◆ **Data under study**
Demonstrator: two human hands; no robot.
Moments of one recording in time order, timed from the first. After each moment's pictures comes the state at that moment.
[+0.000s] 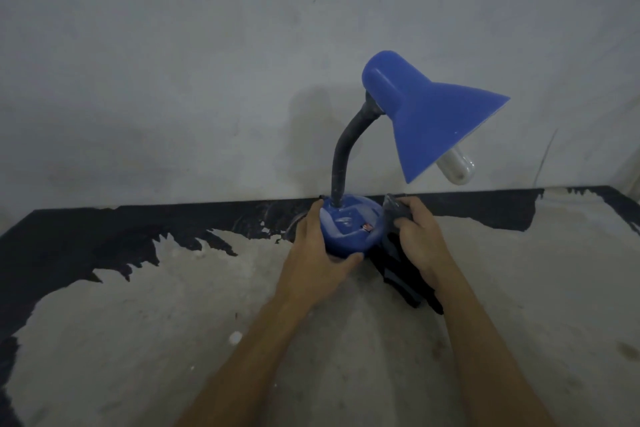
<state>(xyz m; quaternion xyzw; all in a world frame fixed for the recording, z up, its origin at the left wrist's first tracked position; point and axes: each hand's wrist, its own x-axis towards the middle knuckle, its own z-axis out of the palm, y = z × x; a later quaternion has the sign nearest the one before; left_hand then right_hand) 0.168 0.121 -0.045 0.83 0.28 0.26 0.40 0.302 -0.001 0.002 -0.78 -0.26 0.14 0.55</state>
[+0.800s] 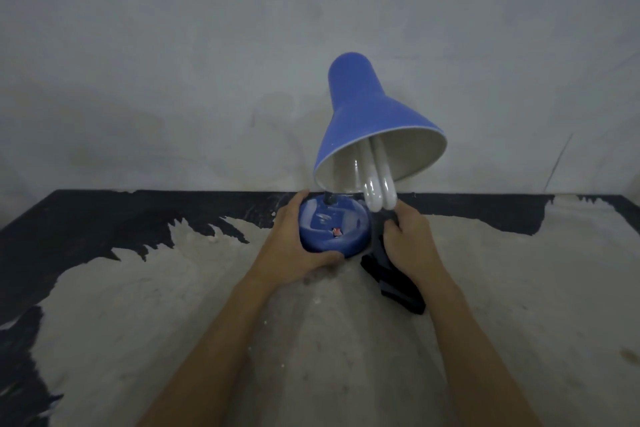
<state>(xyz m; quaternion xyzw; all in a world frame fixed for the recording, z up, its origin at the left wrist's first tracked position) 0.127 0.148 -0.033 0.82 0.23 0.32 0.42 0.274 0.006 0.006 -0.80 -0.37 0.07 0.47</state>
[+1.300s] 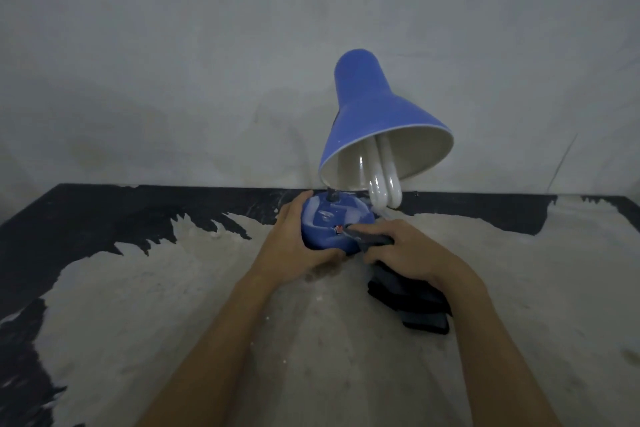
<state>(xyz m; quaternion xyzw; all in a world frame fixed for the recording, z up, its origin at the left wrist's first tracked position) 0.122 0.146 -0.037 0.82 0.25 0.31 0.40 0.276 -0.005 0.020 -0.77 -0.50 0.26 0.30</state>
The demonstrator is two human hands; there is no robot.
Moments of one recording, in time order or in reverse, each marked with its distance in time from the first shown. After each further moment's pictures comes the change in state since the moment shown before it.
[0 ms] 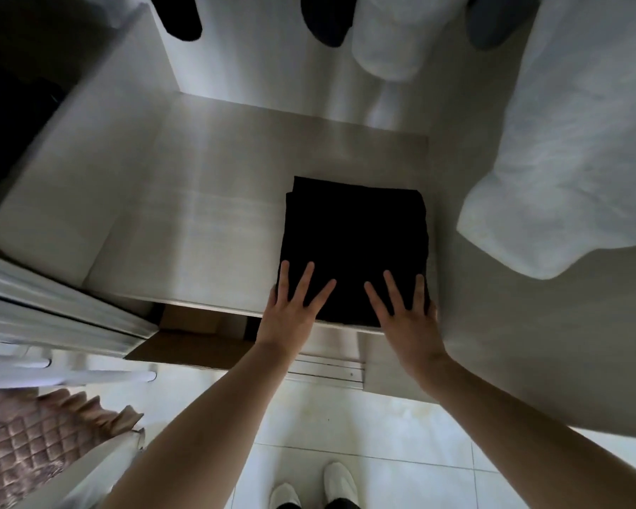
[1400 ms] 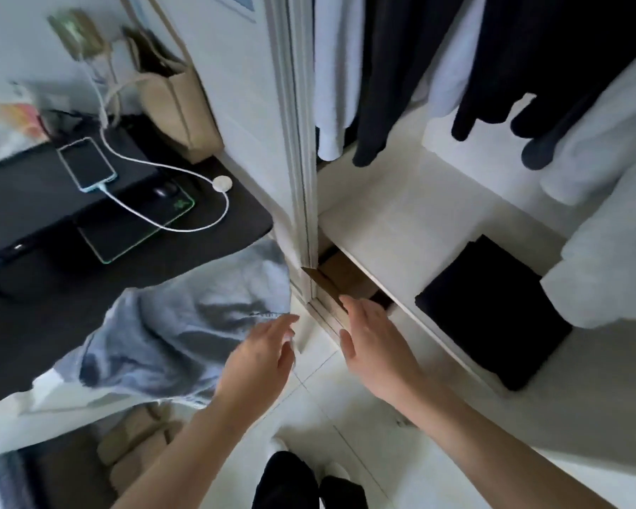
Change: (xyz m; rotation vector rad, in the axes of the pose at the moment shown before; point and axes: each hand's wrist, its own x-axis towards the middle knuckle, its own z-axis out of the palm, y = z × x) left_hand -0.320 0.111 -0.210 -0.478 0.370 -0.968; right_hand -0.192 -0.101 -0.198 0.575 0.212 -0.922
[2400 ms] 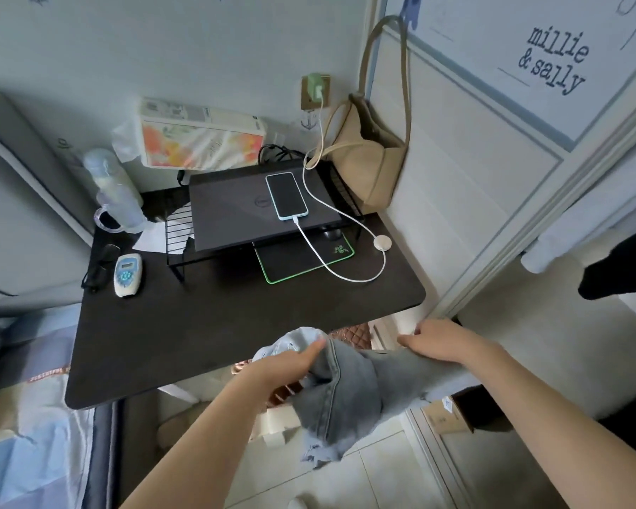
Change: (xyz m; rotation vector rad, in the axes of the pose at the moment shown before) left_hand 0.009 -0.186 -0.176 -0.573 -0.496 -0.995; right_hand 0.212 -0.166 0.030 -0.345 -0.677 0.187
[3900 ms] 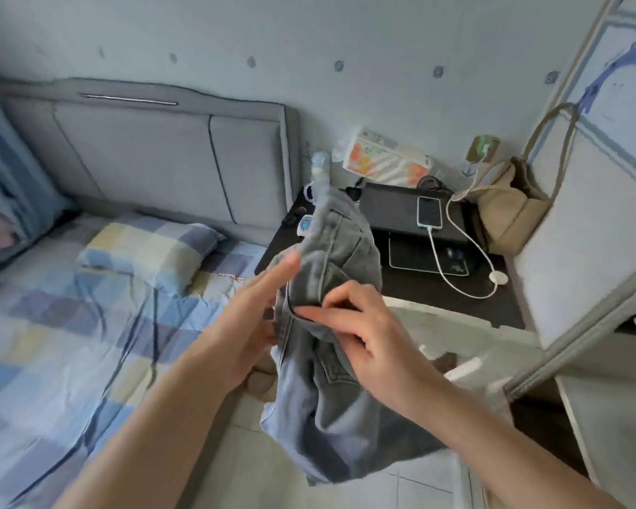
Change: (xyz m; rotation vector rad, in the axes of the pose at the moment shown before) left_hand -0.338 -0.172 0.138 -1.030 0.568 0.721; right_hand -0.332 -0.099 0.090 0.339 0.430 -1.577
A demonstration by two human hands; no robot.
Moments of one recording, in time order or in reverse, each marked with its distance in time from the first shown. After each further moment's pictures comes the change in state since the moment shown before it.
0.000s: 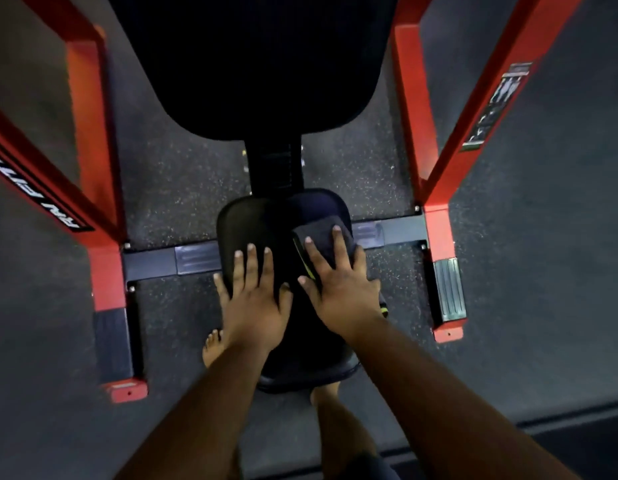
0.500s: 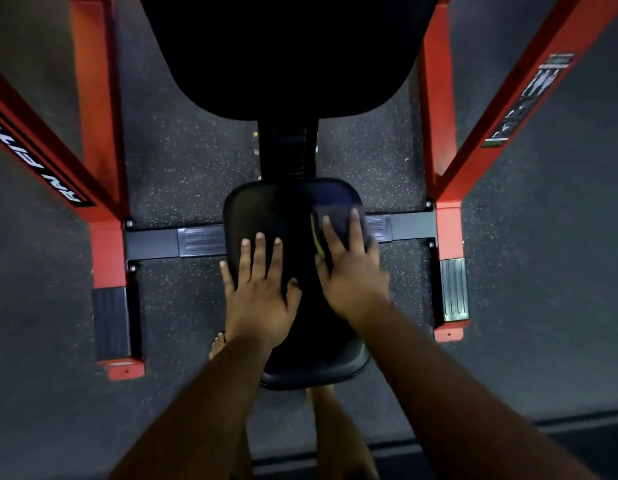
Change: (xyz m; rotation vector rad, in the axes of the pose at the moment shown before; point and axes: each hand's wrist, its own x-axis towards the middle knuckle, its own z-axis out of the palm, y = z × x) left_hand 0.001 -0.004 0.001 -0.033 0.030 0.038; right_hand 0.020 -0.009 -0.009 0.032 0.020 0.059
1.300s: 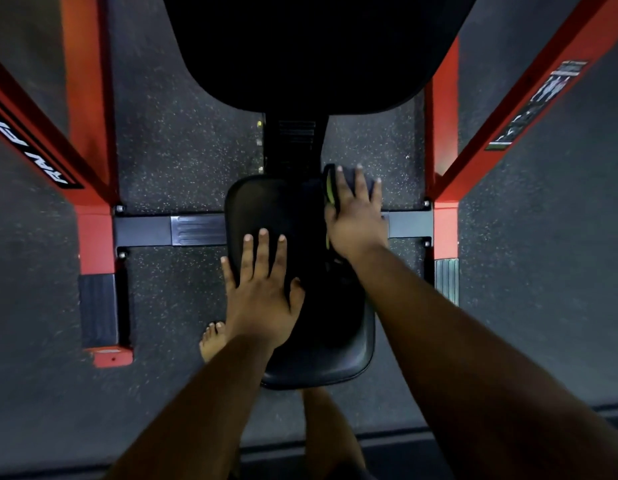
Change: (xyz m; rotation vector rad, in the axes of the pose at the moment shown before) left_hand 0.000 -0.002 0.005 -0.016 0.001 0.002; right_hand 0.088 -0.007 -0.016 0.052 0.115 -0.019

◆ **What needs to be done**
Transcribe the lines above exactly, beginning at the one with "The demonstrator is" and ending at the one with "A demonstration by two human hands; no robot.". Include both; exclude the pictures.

◆ **Exercise answer**
The demonstrator is two human hands; there is no robot.
Moments of one recording, in time order or in reverse, each marked with its distance in time from the first shown. After each further moment's pictures comes the change in state since the moment shown before it.
[0 ms] 
[1400 ms] 
Change: (xyz m; rotation vector rad, in the axes of the pose at the moment shown before; point and axes: each hand's wrist, its own x-axis towards the middle knuckle, its own z-axis out of the palm, y = z × x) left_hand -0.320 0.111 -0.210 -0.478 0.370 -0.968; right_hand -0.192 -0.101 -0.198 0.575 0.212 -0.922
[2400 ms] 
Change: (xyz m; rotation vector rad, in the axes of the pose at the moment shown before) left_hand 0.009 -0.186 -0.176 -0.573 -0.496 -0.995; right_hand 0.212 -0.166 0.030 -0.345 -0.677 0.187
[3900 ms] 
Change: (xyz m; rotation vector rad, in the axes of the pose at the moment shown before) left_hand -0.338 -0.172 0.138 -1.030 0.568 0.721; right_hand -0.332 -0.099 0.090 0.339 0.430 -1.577
A demonstration by two human hands; no robot.

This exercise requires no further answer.